Work item:
Set down exactly the lines in the records below that run from the line with "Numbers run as" to the line with "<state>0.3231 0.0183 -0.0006", inclusive, and nothing more.

[Entries taken from a collection]
━━━━━━━━━━

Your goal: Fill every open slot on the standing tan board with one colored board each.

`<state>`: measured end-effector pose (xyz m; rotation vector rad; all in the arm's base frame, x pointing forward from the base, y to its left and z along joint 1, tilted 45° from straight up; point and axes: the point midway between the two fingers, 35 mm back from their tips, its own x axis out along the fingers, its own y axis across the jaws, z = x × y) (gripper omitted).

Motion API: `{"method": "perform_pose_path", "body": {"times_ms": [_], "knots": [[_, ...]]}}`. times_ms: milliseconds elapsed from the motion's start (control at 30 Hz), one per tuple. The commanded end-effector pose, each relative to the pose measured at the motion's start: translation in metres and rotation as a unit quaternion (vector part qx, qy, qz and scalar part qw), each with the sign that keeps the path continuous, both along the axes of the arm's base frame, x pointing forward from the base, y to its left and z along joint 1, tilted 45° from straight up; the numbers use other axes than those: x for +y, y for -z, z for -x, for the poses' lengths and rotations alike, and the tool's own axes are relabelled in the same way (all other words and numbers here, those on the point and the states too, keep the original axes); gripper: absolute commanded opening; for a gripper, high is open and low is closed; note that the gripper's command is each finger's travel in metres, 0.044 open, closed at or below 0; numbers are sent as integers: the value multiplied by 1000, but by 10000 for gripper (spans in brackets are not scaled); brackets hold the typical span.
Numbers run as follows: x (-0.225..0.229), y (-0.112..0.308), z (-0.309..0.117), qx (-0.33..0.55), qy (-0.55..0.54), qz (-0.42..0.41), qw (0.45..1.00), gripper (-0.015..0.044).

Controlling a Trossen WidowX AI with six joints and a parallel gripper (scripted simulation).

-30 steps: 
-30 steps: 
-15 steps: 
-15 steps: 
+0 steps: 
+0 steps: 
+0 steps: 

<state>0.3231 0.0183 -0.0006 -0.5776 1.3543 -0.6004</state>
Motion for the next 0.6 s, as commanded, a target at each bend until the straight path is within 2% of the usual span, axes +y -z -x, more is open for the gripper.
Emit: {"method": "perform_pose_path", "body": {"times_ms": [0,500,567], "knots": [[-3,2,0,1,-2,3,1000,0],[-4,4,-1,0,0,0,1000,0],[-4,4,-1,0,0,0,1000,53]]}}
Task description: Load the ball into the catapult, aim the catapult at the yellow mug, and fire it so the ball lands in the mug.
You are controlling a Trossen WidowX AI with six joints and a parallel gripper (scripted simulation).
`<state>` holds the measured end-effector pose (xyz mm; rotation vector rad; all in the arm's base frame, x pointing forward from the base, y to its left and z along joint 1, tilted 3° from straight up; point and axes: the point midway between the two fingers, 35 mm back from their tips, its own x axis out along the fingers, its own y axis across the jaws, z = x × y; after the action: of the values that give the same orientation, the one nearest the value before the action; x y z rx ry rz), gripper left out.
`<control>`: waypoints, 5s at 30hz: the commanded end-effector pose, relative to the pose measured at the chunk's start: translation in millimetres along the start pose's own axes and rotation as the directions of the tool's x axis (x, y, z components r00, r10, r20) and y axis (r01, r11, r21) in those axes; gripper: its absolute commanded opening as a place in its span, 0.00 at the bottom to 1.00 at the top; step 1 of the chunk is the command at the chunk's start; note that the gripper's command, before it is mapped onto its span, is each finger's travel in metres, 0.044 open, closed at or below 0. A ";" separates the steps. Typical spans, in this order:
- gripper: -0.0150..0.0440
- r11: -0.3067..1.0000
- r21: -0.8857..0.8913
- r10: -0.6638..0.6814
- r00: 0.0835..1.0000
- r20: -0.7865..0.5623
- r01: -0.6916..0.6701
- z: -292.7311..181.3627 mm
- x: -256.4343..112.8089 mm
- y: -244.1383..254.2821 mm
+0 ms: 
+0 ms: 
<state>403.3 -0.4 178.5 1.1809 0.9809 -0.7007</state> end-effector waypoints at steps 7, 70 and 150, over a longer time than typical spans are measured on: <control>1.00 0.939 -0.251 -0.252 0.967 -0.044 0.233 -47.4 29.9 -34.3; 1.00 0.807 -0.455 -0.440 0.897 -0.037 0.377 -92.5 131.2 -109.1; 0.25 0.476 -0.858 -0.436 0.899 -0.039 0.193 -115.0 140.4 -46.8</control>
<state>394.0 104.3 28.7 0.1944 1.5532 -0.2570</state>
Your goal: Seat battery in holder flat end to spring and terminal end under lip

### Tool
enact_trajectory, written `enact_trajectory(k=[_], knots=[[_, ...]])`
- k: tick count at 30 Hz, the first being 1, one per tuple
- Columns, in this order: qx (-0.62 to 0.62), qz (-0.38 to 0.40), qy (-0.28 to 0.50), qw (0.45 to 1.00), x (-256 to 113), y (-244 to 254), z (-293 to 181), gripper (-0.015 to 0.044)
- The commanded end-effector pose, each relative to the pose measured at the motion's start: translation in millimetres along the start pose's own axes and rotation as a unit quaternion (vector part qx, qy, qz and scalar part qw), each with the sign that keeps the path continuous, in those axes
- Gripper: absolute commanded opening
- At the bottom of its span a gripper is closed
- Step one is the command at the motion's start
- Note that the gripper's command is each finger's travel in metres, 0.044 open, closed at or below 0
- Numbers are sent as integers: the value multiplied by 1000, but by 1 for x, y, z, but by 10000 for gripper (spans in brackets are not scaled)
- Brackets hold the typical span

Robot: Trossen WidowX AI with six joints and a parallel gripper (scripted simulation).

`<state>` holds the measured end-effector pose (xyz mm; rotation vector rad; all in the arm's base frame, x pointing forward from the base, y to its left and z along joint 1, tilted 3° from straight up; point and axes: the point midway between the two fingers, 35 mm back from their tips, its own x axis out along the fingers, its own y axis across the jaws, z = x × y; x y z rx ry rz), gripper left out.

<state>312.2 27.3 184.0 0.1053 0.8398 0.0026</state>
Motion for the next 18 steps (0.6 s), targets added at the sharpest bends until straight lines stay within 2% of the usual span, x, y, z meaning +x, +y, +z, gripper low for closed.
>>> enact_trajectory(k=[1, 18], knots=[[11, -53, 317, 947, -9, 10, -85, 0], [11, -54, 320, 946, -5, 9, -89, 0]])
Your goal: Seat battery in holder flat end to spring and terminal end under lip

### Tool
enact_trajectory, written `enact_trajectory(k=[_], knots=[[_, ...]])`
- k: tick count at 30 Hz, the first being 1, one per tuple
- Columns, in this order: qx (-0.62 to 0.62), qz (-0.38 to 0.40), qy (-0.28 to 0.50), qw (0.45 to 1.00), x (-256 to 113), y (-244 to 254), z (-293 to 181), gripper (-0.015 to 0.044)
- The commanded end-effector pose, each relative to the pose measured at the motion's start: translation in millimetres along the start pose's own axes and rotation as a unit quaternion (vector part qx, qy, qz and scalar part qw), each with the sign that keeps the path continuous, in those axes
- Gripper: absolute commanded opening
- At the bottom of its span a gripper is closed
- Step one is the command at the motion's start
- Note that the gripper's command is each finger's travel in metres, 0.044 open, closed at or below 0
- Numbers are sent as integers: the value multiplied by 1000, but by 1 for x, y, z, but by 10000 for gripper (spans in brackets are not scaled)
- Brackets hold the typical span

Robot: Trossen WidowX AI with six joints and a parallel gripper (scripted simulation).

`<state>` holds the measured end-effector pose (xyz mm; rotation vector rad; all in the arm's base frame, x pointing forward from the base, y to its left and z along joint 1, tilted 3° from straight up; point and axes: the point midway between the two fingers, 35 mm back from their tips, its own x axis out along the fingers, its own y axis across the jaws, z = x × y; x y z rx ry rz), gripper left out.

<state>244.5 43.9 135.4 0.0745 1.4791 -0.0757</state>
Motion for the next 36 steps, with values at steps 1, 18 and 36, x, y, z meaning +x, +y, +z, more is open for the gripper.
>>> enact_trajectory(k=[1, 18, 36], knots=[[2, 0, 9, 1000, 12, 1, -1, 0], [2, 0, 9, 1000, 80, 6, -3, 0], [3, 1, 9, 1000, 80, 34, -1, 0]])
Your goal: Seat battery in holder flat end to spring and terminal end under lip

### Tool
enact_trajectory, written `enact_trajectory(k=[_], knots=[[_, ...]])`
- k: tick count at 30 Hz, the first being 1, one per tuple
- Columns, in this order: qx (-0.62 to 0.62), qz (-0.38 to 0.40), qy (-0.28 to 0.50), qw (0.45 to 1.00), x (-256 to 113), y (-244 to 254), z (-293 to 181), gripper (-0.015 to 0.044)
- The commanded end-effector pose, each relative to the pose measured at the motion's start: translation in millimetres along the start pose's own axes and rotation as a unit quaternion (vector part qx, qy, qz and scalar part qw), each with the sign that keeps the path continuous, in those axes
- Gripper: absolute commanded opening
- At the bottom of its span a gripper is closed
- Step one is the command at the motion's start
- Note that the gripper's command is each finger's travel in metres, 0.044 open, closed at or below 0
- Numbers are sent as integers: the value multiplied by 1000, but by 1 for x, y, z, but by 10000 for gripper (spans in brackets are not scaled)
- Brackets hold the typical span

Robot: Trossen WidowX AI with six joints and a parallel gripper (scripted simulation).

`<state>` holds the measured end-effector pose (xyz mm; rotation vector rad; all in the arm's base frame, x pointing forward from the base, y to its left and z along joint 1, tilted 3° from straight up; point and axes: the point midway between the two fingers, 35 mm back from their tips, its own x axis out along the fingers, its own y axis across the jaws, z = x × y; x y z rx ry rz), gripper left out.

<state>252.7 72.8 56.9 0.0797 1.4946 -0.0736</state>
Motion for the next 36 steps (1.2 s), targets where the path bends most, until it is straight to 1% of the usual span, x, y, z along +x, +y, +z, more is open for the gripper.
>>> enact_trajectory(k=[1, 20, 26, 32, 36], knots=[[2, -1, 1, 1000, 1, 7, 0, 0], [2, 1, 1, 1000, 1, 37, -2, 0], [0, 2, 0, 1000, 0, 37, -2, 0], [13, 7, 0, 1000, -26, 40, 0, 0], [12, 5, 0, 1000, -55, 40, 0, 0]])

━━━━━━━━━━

Answer space:
Numbers run as follows: x (-0.225..0.229), y (-0.112..0.308), z (-0.309..0.117), qx (-0.33..0.55), qy (-0.55..0.54), qz (-0.42..0.41), qw (0.45..1.00), gripper (-0.015..0.044).

Controlling a Trossen WidowX AI with six joints and a parallel gripper (scripted simulation).

-30 steps: 
-30 steps: 
-15 steps: 
-15 steps: 
+0 steps: 
+0 steps: 
+0 steps: 

<state>0.3231 0.0183 -0.0006 -0.5776 1.3543 -0.6004</state>

The answer to this exercise has been written out completely.